» **EXERCISE**: Reproduce the data below exactly as written. Pictures do not belong in the copy.

----- RECORDS SHOWN

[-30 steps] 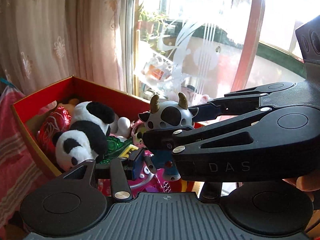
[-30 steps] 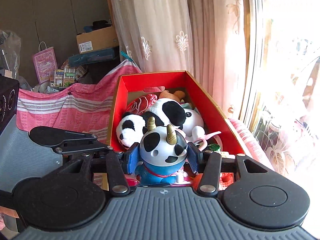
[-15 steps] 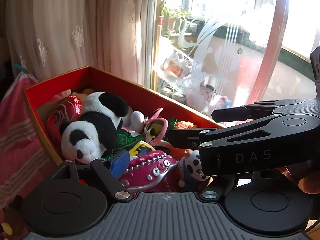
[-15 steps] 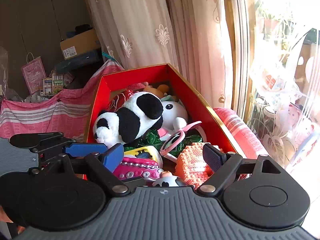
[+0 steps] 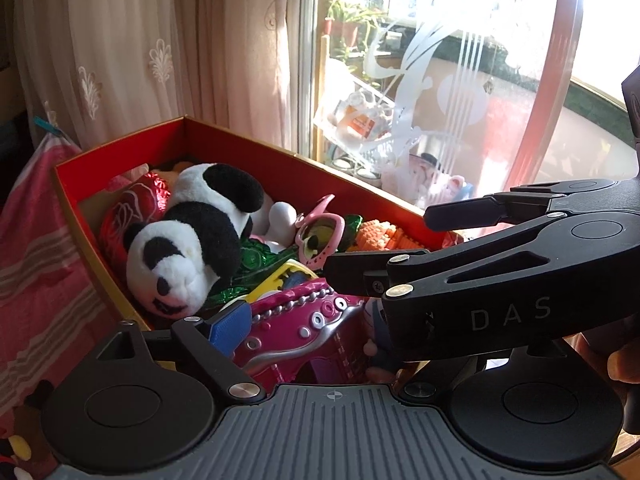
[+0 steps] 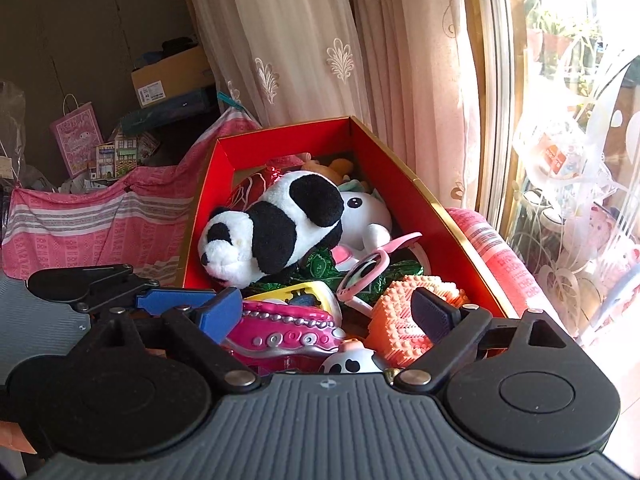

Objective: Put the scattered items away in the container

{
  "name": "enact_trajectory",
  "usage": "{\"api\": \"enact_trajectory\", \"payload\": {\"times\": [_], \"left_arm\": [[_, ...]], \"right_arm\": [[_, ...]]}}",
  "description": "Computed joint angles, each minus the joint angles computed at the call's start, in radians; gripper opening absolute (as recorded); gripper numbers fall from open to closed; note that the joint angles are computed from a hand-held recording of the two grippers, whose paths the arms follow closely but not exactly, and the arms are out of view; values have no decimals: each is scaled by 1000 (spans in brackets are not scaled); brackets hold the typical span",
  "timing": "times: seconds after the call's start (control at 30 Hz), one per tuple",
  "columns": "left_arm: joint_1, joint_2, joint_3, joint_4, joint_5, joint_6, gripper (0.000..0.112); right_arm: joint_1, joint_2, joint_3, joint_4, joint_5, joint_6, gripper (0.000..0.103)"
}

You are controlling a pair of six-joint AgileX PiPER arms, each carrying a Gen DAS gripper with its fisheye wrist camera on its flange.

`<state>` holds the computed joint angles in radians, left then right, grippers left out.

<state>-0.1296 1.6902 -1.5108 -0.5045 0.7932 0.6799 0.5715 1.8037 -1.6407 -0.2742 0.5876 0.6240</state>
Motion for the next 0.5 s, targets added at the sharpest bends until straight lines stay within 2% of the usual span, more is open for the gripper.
{"api": "enact_trajectory", "payload": {"times": [0.33, 0.5], "left_arm": [[-37, -21, 25, 95, -42, -59, 103], [-5, -43, 55, 83, -57, 15, 103]], "right_arm": [[-48, -20, -9, 117, 38, -122, 99], [-65, 0, -40, 159, 74, -116, 101]]}}
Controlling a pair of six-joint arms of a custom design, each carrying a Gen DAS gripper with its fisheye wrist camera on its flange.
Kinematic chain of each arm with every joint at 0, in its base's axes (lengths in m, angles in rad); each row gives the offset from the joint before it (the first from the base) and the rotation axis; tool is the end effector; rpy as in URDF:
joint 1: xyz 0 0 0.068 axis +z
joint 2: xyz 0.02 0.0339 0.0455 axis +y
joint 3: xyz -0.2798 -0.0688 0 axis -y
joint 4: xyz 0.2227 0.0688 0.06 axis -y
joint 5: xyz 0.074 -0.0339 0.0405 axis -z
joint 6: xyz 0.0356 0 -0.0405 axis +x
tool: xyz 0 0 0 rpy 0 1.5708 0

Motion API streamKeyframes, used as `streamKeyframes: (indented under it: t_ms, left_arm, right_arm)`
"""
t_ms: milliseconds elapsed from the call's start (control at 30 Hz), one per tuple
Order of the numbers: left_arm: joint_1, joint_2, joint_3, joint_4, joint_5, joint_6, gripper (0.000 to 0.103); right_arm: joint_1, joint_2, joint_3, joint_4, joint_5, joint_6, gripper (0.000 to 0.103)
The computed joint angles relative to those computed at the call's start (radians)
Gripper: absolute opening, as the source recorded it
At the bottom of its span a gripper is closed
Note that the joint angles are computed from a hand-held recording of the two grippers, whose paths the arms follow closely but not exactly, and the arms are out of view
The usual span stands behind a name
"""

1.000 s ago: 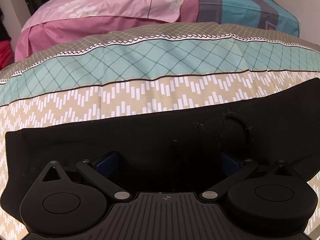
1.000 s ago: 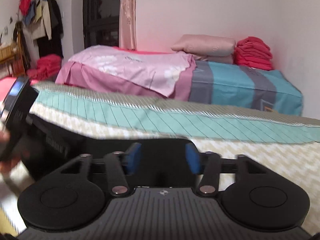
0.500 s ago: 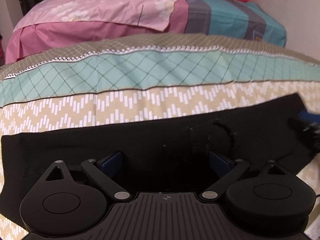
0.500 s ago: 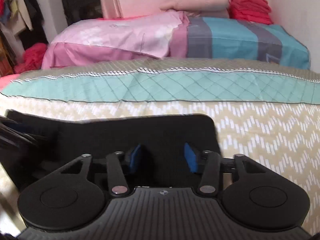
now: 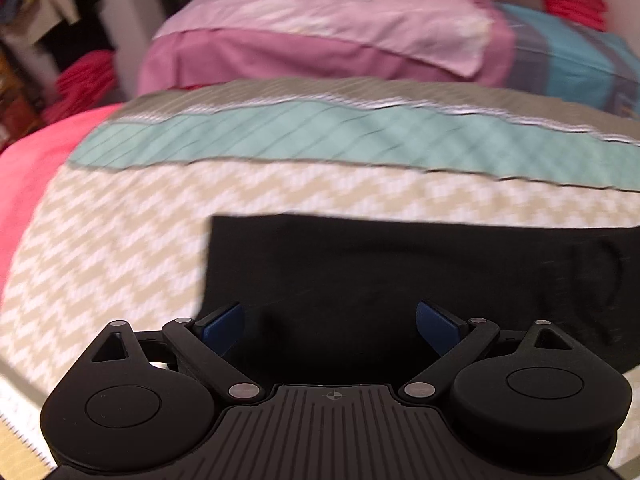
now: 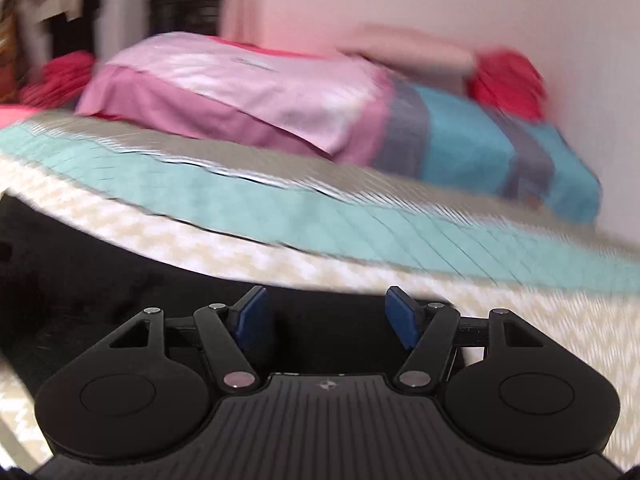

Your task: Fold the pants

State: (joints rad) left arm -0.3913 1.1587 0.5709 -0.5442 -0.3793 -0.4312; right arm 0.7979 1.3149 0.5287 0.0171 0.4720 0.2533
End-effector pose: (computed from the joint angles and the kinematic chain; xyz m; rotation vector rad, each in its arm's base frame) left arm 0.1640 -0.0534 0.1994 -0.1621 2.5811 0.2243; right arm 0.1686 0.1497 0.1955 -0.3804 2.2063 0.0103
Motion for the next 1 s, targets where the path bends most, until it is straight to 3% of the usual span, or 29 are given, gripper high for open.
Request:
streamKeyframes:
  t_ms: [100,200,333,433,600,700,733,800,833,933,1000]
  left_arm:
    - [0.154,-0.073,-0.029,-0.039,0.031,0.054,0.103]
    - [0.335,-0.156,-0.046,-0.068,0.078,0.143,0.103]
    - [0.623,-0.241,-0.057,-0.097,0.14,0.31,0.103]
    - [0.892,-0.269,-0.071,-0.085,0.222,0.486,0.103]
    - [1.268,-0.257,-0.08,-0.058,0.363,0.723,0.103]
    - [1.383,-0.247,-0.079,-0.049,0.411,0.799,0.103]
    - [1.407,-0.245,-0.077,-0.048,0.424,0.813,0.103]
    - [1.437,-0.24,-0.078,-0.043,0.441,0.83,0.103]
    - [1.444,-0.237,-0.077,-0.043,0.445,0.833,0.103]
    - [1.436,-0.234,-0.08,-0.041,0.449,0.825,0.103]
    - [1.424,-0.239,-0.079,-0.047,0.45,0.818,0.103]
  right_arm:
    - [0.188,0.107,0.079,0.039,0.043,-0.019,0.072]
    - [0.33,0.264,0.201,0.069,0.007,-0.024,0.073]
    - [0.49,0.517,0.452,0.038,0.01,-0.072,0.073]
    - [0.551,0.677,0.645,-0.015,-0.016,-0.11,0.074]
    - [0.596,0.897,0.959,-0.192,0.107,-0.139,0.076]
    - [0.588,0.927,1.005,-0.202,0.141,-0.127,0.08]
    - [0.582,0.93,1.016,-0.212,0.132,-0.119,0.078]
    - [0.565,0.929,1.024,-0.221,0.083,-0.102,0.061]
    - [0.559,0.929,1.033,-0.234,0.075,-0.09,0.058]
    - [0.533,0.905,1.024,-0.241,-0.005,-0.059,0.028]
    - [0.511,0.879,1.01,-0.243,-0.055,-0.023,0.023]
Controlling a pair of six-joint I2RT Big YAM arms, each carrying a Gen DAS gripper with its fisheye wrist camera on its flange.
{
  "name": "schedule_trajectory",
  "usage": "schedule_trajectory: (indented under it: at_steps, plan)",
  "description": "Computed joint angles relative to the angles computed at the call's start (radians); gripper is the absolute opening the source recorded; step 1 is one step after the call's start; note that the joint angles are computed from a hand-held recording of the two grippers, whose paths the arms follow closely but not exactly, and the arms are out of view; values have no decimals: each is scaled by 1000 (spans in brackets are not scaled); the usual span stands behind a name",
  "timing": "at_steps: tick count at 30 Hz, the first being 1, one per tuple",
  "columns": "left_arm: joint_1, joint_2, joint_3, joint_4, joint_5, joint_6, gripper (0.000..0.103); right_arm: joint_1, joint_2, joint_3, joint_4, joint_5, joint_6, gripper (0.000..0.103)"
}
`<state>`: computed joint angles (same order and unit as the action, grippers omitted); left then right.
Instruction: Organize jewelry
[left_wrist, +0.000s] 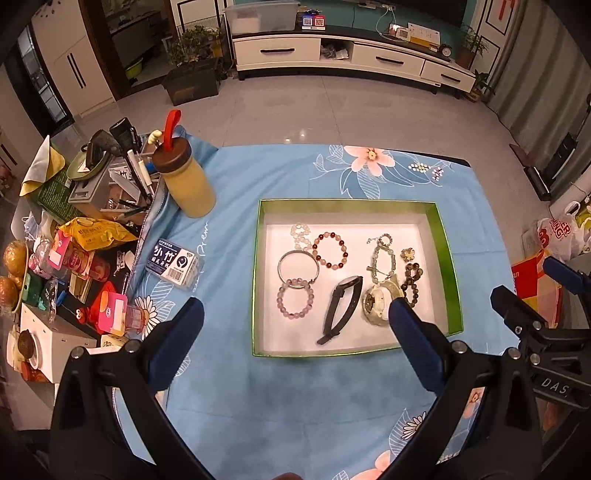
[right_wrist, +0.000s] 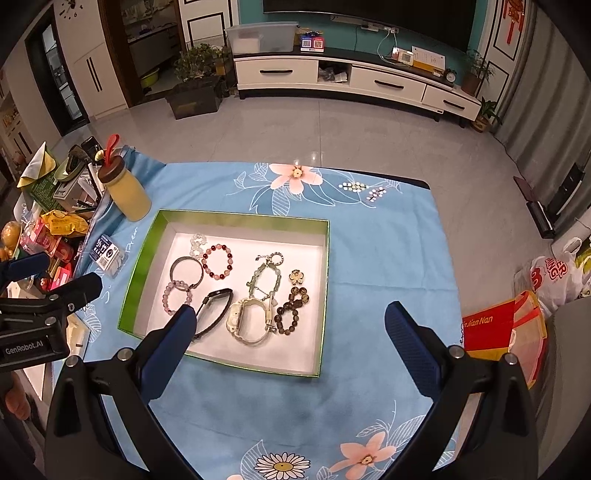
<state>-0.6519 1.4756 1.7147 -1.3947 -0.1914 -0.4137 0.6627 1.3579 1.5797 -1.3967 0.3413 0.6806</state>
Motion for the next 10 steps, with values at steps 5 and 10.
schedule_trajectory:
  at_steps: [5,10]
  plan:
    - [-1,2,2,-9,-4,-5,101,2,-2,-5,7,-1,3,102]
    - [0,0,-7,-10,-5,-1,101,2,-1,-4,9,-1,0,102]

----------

» **OUTPUT OF THE TASK**:
[-30 steps] 
[-30 steps] 
[-15 steps] 
[-15 steps] 
[+0 steps] 
[+0 steps] 

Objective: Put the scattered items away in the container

{
  "name": "enact_trajectory",
  "usage": "{\"api\": \"enact_trajectory\", \"payload\": {\"times\": [_], \"left_arm\": [[_, ...]], \"right_arm\": [[_, ...]]}}",
  "description": "Computed joint angles, each minus the joint angles computed at the call's start, in radians; gripper opening absolute (as recorded); gripper numbers fall from open to closed; note that the joint angles are computed from a hand-held recording of the two grippers, whose paths the arms follow closely but not exactly, and the arms are out of view; values have no decimals: each is scaled by 1000 (spans in brackets are not scaled); brackets hold the typical span",
  "timing": "times: seconds after the call's start (control at 30 Hz), one per tuple",
  "columns": "left_arm: joint_1, joint_2, joint_3, joint_4, joint_5, joint_6, gripper (0.000..0.112); right_arm: joint_1, joint_2, joint_3, joint_4, joint_5, joint_6, gripper (0.000..0.103)"
}

You are controlling a pair of six-joint AgileX PiPER arms, each carrying a Gen DAS gripper with its fisheye wrist camera on its flange.

`<state>` holds the computed joint angles in radians, left then right, grippers left out.

<state>-0.1296 1.6902 -1.5108 -0.5045 0.7932 0.6799 0.5715 1.8037 -1.6407 -0.2742 0.5876 0.6240</state>
Motion for the next 0.5 s, targets added at the sharpest bends until straight lines stay within 2% of the usual span, more is open for the gripper.
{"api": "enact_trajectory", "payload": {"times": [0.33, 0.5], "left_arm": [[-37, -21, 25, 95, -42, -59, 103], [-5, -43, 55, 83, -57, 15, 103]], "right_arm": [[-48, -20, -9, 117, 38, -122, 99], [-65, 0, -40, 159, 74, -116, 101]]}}
Controlling a pair of six-joint arms of a custom design, each carrying a Gen DAS gripper with its fisheye wrist camera on its flange.
Kinematic chain of each arm with every joint at 0, in its base's axes (lengths in m, angles in rad); each row gives the offset from the joint before it (the first from the base) and the rotation axis; tool is the end effector; rpy as in URDF:
joint 1: xyz 0 0 0.068 axis +z
joint 2: xyz 0.02 0.0339 0.0455 axis +y
joint 3: xyz -0.2798 -0.0688 0 axis -y
joint 4: xyz 0.2227 0.0688 0.06 axis -y
joint 5: xyz 0.074 -0.0339 0.0405 axis -z
joint 6: xyz 0.0356 0 -0.0405 axis +x
tool: xyz 0 0 0 rpy 0 1.5708 0

Motion API streamKeyframes, used as `streamKeyframes: (indented under it: t_ms, left_arm, right_arm)`
"""
t_ms: milliseconds elapsed from the call's start (control at 30 Hz), one per tuple
Order of the numbers: left_arm: joint_1, joint_2, joint_3, joint_4, joint_5, joint_6, gripper (0.000 to 0.103); right_arm: joint_1, joint_2, joint_3, joint_4, joint_5, joint_6, gripper (0.000 to 0.103)
The computed joint angles relative to those computed at the call's start (radians)
Gripper: absolute opening, as the source recorded it
At the bottom of its span a gripper is closed
Note that the joint angles are computed from a hand-held recording of the two grippers, whose paths the arms follow closely but not exactly, and the arms are out of view
The usual span stands behind a name
"""

1.000 s ago: 
1.000 s ago: 
0.500 s ago: 
0.500 s ago: 
now: 
now: 

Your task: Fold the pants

State: (joints rad) left arm -0.3913 1.1587 0.5709 -0.5442 -0.3793 -0.4312; right arm 0.7979 1.3149 0.5287 0.0171 0.4720 0.2533
End-effector pose: (computed from the joint angles and the kinematic chain; xyz m; rotation vector rad, each in its arm's base frame) left arm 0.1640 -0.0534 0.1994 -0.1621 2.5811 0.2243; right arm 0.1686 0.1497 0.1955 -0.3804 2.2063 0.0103
Motion for the next 1 s, targets where the path bends most, until it is straight to 3% of the usual span, or 29 are given, gripper high for open.
Request:
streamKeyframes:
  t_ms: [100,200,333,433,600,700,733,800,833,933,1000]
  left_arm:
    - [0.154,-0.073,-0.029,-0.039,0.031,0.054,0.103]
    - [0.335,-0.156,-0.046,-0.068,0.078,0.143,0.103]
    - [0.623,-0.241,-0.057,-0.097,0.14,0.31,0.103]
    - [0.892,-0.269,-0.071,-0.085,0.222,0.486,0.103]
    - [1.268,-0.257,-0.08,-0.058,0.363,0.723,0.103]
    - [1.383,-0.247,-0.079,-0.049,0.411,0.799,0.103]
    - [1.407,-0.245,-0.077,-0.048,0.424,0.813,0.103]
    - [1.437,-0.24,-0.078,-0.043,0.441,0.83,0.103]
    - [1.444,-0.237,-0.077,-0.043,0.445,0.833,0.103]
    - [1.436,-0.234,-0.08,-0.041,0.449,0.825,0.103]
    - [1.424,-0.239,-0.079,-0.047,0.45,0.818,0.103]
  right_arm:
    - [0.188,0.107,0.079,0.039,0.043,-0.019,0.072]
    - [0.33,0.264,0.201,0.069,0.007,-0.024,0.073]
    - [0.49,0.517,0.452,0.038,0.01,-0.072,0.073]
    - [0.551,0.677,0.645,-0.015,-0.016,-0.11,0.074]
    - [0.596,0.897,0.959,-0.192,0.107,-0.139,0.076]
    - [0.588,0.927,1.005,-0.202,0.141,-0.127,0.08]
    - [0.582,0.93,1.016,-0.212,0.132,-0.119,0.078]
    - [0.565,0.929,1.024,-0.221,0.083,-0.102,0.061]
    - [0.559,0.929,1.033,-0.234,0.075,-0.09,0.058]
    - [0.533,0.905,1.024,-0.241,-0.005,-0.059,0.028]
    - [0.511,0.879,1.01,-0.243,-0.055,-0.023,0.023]
Controlling a pair of six-joint I2RT Big YAM arms, each carrying a Gen DAS gripper with its fisheye wrist camera on its flange.
{
  "name": "schedule_trajectory",
  "usage": "schedule_trajectory: (indented under it: at_steps, plan)",
  "description": "Computed joint angles relative to the angles computed at the call's start (radians); gripper is the absolute opening the source recorded; step 1 is one step after the call's start; note that the joint angles are computed from a hand-held recording of the two grippers, whose paths the arms follow closely but not exactly, and the arms are out of view; values have no decimals: each is scaled by 1000 (spans in brackets are not scaled); the usual span stands behind a name",
  "timing": "at_steps: tick count at 30 Hz, the first being 1, one per tuple",
  "columns": "left_arm: joint_1, joint_2, joint_3, joint_4, joint_5, joint_6, gripper (0.000..0.103); right_arm: joint_1, joint_2, joint_3, joint_4, joint_5, joint_6, gripper (0.000..0.103)"
}
`<state>`: computed joint angles (same order and unit as the action, grippers omitted); left then right.
Instruction: Organize jewelry
[left_wrist, +0.000s] 
[right_wrist, +0.000s] 
<state>-0.6519 1.4756 1.7147 -1.3947 -0.1914 -0.4137 0.6627 1.3579 1.5797 -1.3967 0.3413 0.6806</state>
Motion for the next 10 steps, with values at steps 5 and 10.
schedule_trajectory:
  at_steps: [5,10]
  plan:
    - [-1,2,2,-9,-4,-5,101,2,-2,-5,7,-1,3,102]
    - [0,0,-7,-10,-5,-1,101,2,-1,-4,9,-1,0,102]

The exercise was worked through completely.